CEO di Timur Tengah memelopori integrasi kecerdasan buatan (AI) ke dalam bisnis mereka dengan kecepatan yang lebih cepat dibandingkan CEO global, menurut Survei CEO Global PwC ke-29. 82% pemimpin bisnis di Timur Tengah melaporkan bahwa budaya organisasi mereka secara aktif mendorong adopsi AI, dan 70% telah menetapkan peta jalan penerapan AI yang jelas. Hal ini sangat kontras dengan rata-rata global, yang menunjukkan pendekatan proaktif yang unik terhadap integrasi AI di kawasan ini.
Adopsi Kuat dalam Peran yang Menghadapi Pelanggan
Survei tersebut mengungkapkan bahwa AI diterapkan paling efektif di area yang berdampak langsung pada pendapatan dan pengalaman pelanggan. Hampir 40% CEO di Timur Tengah telah menerapkan AI dalam menghasilkan permintaan, layanan pelanggan, dan fungsi dukungan, jauh di atas tolok ukur global. Selain itu, lebih dari sepertiganya telah mengintegrasikan AI secara langsung ke dalam penawaran produk atau layanan inti mereka, angka ini jauh lebih tinggi dibandingkan angka yang kurang dari 20% yang diamati secara global.
Tren ini mencerminkan strategi pragmatis: Alat AI terbukti paling berharga ketika data berlimpah, kasus penggunaan jelas, dan laba atas investasi cepat.
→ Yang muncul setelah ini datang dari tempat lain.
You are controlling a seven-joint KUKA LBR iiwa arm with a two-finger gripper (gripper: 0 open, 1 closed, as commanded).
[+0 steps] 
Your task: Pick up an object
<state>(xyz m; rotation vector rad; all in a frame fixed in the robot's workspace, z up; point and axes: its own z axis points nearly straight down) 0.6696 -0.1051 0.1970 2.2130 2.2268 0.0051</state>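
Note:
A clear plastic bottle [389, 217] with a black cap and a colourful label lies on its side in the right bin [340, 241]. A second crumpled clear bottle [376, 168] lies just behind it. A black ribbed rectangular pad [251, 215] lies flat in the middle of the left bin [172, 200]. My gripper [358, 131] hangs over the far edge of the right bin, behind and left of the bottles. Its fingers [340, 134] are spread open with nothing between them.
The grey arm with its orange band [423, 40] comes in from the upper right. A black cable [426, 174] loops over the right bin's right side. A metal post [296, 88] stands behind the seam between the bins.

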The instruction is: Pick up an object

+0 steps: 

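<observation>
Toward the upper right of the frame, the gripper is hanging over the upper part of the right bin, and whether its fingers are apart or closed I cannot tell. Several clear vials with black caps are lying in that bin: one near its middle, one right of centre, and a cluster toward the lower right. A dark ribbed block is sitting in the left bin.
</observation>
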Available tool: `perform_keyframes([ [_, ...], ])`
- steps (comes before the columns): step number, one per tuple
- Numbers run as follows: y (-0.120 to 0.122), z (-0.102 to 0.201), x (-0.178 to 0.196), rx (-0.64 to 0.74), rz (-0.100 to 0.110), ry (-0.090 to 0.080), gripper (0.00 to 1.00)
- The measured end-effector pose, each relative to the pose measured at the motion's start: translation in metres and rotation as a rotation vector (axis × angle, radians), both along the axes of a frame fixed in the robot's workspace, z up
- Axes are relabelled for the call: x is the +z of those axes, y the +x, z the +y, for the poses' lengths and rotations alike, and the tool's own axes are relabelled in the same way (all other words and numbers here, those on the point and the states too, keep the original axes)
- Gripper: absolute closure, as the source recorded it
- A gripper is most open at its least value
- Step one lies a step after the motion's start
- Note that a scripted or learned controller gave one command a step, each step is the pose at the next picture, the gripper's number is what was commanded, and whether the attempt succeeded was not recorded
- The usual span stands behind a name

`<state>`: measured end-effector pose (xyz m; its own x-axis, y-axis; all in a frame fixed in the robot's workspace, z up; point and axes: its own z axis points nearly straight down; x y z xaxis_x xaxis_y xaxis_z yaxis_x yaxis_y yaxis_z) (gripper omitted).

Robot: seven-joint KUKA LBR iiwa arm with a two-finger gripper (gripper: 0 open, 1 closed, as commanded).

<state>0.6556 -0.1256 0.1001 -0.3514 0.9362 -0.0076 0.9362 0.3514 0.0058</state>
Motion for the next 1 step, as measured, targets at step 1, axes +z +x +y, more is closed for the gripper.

Secara khusus, 39% CEO di Timur Tengah dan 43% pemimpin Dewan Kerjasama Teluk (GCC) melaporkan penggunaan AI yang luas dalam penjualan, pemasaran, dan layanan pelanggan, dibandingkan dengan hanya 22% secara global.
Kepercayaan Daerah dan Investasi
Para pemimpin di kawasan ini juga menunjukkan keyakinan yang kuat terhadap pertumbuhan ekonomi di masa depan. 88% CEO di Timur Tengah mengantisipasi penguatan ekonomi, dan meningkat menjadi 93% di GCC. Optimisme ini mendorong investasi: hampir tiga perempat dari rencana investasi luar negeri oleh perusahaan-perusahaan Timur Tengah akan tetap berada di wilayah tersebut.
Bisnis di Timur Tengah telah menunjukkan kinerja keuangan yang kuat, melaporkan pertumbuhan pendapatan rata-rata sebesar 12% – melebihi rata-rata global sebesar 8%. 79% CEO merencanakan akuisisi besar-besaran dalam tiga tahun ke depan, dengan fokus yang jelas pada perluasan kemampuan dan memasuki pasar baru.
Akses Data Masih Menjadi Tantangan Utama
Meskipun adopsinya cepat, hambatan yang signifikan masih ada: hanya 29% CEO di Timur Tengah yang percaya bahwa alat AI mereka memiliki akses penuh ke data yang diperlukan. Silo data, sistem lama yang sudah ketinggalan zaman, dan pembatasan tata kelola terus menghambat potensi AI secara penuh. Keterbatasan ini tidak hanya terjadi di kawasan ini, karena rata-rata global sedikit lebih rendah yaitu sebesar 22%, namun masih merupakan area yang penting untuk ditingkatkan.
Kesiapan Tenaga Kerja dan Ketersediaan Bakat
Timur Tengah juga menunjukkan keyakinan yang tinggi terhadap kemampuannya menarik talenta AI yang terampil, dengan 59% CEO melaporkan akses terhadap keahlian teknis berkualitas tinggi. Hal ini menempatkan wilayah ini untuk memanfaatkan meningkatnya permintaan akan tenaga profesional AI karena strategi nasional memprioritaskan pertumbuhan ekonomi yang didorong oleh AI.
Timur Tengah tidak hanya mengadopsi AI, tapi juga secara strategis menerapkan AI ke dalam operasional bisnis dengan kecepatan yang belum pernah terjadi sebelumnya. Kepemimpinan yang berpikiran maju dan kepercayaan ekonomi yang kuat mendorong transformasi yang cepat ini.
Temuan ini didasarkan pada survei PwC sebelumnya, yang pada tahun 2025 menunjukkan 93% CEO GCC memperkirakan integrasi penuh AI dalam waktu tiga tahun. Data terbaru ini mengonfirmasi bahwa prediksi tersebut menjadi kenyataan, dengan hampir 40% perusahaan kini menerapkan AI secara ekstensif di bidang-bidang utama yang menghasilkan pendapatan.